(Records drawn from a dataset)
────────────────
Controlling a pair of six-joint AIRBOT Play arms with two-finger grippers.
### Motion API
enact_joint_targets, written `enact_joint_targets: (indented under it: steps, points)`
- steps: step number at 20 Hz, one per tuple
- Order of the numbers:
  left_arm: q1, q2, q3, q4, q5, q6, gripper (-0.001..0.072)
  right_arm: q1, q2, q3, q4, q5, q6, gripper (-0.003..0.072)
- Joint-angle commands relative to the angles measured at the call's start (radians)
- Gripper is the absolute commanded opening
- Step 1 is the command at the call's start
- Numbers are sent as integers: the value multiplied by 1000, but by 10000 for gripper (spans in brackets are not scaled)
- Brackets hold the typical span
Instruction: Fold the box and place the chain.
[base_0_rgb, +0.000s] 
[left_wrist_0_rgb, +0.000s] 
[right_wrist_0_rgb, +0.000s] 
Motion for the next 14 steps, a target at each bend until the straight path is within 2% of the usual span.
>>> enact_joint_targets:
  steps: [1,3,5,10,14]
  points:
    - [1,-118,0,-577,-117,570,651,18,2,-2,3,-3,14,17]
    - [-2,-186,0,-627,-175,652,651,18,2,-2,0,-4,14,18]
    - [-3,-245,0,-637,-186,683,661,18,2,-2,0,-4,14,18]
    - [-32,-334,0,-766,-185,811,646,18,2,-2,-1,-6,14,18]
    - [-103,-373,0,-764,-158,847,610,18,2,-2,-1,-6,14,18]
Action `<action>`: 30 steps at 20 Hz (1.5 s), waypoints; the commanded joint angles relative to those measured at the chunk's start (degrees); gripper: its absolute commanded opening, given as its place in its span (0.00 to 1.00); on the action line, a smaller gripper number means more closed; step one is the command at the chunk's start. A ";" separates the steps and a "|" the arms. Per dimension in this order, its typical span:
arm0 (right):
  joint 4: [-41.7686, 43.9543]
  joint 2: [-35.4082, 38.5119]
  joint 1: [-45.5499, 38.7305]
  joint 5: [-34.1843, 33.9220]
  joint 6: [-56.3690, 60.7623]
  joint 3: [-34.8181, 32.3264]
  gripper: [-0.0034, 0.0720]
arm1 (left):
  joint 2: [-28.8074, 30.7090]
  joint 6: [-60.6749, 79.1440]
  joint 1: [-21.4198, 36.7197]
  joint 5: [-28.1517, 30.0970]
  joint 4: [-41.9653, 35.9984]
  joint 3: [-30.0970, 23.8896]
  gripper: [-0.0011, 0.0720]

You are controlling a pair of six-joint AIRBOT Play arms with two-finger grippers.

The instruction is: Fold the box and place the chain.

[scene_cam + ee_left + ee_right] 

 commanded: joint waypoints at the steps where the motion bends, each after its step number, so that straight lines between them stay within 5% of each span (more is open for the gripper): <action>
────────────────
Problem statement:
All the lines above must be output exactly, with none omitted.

Result of the exercise:
Controlling a pair of six-joint AIRBOT Play arms with two-finger grippers.
### Motion API
enact_joint_targets, written `enact_joint_targets: (indented under it: steps, points)`
- steps: step number at 20 Hz, one per tuple
- Order of the numbers:
  left_arm: q1, q2, q3, q4, q5, q6, gripper (-0.001..0.072)
  right_arm: q1, q2, q3, q4, q5, q6, gripper (-0.003..0.072)
- Joint-angle commands relative to the angles measured at the call's start (radians)
- Gripper is the absolute commanded opening
- Step 1 is the command at the call's start
- Numbers are sent as integers: the value multiplied by 1000, but by 10000 for gripper (spans in brackets are not scaled)
- Brackets hold the typical span
Instruction: Fold the box and place the chain.
[base_0_rgb, +0.000s] 
[left_wrist_0_rgb, +0.000s] 
[right_wrist_0_rgb, +0.000s] 
Motion for the next 14 steps, a target at each bend until the straight path is within 2% of the usual span.
>>> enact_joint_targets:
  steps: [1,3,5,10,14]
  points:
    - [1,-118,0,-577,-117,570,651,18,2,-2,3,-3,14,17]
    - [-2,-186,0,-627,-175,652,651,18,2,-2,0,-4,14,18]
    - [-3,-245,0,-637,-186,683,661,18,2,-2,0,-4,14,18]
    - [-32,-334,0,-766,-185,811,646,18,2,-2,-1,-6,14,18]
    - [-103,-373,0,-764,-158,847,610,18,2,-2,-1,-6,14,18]
Action `<action>`: 30 steps at 20 Hz (1.5 s), waypoints; the commanded joint angles relative to those measured at the chunk's start (degrees); gripper: its absolute commanded opening, given as its place in its span (0.00 to 1.00); on the action line, a smaller gripper number means more closed; step one is the command at the chunk's start. A ";" separates the steps and a "|" the arms. Per dimension in this order, its typical span:
arm0 (right):
  joint 4: [-41.7686, 43.9543]
  joint 2: [-35.4082, 38.5119]
  joint 1: [-45.5499, 38.7305]
  joint 5: [-34.1843, 33.9220]
  joint 6: [-56.3690, 60.7623]
  joint 3: [-34.8181, 32.3264]
  gripper: [-0.0034, 0.0720]
arm1 (left):
  joint 2: [-28.8074, 30.7090]
  joint 6: [-60.6749, 79.1440]
  joint 1: [-21.4198, 36.7197]
  joint 5: [-28.1517, 30.0970]
  joint 4: [-41.9653, 35.9984]
  joint 3: [-30.0970, 23.8896]
  gripper: [-0.0011, 0.0720]

You are controlling a pair of six-joint AIRBOT Play arms with two-finger grippers.

The instruction is: Fold the box and place the chain.

[scene_cam + ee_left + ee_right] 

 commanded: joint waypoints at the steps where the motion bends, each after its step number, so that straight lines between them stay within 5% of each span (more is open for the gripper): <action>

The answer given here is complete.